Many of the people who talk about "the cloud" and - perhaps more importantly - spend money on it are only quasi-technical.
They are CIO's and managers in charge of purchasing an email solution. They know they need a "cloud strategy", and vendors are quite happy to tell them their solution is "cloud based" if it make them happy.
Actually, I was wondering the inverse - if using the cloud is only useful as a technical term rather then using it for some faceless/mindless strategy to a CIO or Manager.
Take for example, cloud storage. I would not sell "the cloud" part to a person, rather, I would sell them the fact that it's hosted and highly reliable, infinitely scalable, pay as you go and cheap compared to a local storage cluster buildout.
I wouldn't sell them the cloud part, as not all things in, on and around the cloud inherit all the features the cloud might bring (meaning, you can screw up an architecture no matter where it's implemented).

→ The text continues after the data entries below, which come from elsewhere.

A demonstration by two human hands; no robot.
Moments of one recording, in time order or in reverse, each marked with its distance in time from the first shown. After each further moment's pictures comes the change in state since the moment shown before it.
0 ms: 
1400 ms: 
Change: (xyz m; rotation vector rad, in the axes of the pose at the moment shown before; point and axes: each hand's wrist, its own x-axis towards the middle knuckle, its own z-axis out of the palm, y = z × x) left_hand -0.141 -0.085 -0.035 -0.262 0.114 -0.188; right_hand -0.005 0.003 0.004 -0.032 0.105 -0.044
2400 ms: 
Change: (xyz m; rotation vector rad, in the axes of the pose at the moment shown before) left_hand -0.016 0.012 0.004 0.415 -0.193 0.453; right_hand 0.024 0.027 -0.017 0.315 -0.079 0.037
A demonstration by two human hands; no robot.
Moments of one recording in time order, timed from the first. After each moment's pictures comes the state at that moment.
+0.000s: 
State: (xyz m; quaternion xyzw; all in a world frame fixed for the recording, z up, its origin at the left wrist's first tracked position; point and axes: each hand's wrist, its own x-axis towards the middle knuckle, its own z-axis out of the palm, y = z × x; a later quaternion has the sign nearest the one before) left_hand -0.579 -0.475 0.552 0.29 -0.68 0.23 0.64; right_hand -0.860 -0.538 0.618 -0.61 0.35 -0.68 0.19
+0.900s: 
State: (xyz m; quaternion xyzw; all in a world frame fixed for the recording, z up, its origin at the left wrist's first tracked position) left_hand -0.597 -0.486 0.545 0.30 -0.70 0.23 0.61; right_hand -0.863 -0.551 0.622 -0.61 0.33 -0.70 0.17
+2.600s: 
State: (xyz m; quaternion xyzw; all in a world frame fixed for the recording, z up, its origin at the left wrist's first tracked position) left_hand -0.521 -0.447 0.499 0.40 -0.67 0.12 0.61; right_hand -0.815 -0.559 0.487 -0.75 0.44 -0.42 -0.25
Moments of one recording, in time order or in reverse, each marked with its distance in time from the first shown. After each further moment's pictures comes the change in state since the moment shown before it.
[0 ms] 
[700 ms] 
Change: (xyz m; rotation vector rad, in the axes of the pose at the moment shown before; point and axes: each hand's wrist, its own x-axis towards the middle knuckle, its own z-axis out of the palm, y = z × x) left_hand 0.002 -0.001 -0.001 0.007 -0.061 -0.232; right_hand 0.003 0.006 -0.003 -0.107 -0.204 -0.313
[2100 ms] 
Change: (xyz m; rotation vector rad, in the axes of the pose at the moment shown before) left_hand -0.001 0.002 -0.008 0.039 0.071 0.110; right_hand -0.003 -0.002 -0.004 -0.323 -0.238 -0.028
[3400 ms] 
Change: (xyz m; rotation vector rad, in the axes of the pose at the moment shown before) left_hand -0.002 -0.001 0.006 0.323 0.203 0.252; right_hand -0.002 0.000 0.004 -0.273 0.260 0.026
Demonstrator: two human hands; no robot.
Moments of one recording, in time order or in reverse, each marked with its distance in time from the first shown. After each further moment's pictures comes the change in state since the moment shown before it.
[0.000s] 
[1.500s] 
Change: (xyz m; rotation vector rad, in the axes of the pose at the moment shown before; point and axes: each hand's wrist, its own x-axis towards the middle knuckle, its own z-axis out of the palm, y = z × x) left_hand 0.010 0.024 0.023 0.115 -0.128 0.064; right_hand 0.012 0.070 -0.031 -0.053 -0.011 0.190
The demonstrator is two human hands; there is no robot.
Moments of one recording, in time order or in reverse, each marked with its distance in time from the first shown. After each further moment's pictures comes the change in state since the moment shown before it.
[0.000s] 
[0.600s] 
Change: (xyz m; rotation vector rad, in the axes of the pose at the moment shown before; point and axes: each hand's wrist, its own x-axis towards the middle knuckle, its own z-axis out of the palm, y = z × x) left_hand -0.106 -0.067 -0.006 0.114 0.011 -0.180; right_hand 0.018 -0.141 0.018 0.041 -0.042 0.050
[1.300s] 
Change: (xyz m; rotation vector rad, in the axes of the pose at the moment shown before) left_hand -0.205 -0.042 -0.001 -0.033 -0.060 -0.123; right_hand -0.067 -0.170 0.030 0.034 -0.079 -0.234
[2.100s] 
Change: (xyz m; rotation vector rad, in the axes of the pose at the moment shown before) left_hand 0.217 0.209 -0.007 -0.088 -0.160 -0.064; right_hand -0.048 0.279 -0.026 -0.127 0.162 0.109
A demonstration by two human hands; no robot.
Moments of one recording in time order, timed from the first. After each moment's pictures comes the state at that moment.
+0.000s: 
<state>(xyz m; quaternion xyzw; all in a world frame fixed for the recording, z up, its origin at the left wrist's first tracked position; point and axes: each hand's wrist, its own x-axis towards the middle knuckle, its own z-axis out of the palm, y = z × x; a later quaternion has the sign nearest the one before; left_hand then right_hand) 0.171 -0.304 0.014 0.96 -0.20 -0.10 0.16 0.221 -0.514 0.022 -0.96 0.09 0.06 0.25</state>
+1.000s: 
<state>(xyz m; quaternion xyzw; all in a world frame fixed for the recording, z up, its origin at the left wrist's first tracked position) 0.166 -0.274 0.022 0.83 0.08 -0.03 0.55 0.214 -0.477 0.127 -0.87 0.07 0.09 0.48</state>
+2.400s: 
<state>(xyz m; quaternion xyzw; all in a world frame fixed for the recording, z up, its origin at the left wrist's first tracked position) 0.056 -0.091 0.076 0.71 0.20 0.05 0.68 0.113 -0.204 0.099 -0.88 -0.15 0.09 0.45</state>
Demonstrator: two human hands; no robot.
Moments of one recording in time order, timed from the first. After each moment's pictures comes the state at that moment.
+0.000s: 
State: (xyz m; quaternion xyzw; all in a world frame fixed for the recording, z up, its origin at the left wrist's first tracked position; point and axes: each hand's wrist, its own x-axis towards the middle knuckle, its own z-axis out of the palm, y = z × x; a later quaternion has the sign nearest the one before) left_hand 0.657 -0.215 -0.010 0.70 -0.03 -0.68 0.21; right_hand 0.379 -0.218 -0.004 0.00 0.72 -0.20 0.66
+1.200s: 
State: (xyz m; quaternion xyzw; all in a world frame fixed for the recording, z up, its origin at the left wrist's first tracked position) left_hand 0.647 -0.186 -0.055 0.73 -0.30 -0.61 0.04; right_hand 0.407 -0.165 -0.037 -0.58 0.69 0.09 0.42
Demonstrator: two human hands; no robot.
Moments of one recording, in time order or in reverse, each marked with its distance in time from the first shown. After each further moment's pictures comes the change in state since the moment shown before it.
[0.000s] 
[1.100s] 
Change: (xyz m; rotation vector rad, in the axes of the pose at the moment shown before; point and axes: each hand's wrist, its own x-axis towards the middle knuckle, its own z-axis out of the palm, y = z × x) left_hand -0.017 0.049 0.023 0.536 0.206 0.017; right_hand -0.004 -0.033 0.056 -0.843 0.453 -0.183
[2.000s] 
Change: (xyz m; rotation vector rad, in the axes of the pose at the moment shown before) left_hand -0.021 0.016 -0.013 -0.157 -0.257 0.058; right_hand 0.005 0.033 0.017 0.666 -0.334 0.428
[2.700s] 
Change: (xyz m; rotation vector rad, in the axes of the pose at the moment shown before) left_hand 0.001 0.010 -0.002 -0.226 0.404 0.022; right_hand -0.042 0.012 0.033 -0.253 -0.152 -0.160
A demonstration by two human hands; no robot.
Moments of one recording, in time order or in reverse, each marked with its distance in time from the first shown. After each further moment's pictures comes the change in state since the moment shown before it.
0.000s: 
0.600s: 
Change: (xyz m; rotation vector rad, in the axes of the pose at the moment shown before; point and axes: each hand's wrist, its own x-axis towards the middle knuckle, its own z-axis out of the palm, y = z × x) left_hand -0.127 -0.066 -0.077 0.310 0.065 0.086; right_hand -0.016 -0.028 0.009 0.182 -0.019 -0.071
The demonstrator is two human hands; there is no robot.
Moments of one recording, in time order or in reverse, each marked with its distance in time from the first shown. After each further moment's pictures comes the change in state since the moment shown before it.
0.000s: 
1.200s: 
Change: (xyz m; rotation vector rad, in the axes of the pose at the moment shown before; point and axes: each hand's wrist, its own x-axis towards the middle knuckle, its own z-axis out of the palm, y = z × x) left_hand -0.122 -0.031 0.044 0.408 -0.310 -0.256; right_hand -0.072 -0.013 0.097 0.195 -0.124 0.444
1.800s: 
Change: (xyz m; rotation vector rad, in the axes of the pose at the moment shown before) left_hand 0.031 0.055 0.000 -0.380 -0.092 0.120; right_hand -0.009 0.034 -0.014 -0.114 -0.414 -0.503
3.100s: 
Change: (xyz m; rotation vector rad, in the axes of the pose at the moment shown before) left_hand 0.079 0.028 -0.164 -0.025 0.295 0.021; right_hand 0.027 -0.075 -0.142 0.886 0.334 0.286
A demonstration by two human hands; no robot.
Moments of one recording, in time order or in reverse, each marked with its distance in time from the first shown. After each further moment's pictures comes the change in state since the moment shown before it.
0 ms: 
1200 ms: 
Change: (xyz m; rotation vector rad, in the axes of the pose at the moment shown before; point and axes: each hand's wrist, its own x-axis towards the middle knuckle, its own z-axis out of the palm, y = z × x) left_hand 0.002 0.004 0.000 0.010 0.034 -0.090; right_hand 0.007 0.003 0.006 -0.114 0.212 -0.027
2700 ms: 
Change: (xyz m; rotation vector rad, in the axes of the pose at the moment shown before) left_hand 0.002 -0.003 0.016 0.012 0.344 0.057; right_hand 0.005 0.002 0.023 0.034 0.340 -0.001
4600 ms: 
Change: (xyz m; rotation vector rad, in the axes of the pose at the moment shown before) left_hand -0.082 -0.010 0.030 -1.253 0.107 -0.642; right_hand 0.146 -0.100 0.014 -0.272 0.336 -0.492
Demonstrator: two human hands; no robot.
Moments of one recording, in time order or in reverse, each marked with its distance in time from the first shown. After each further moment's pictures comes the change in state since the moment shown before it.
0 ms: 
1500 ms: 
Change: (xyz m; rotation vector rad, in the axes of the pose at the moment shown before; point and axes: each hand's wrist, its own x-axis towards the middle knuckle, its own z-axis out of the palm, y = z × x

But unfortunately many times the people with the budget don't actually care about the features. The word "cloud" is important to them because their CEO read about it in a glossy magazine, so they need to be "cloud enabled"
You need to be careful, though because sometimes "cloud" is seen as a negative. I've seen companies that state "We don't believe in the cloud and we have a purchasing policy that excludes any cloud based solutions" - but then you dig deeper and find how proud they are of the "hosted solution" they bought from a vendor because of the way they don't have to pay for capacity until they use it.
Sigh..
(Advice for young players: Enterprise sales will kill your soul)
They are CIO's and managers in charge of purchasing an email solution. They know they need a "cloud strategy", and vendors are quite happy to tell them their solution is "cloud based" if it make them happy.
So yes - it's mostly useless as a technical term.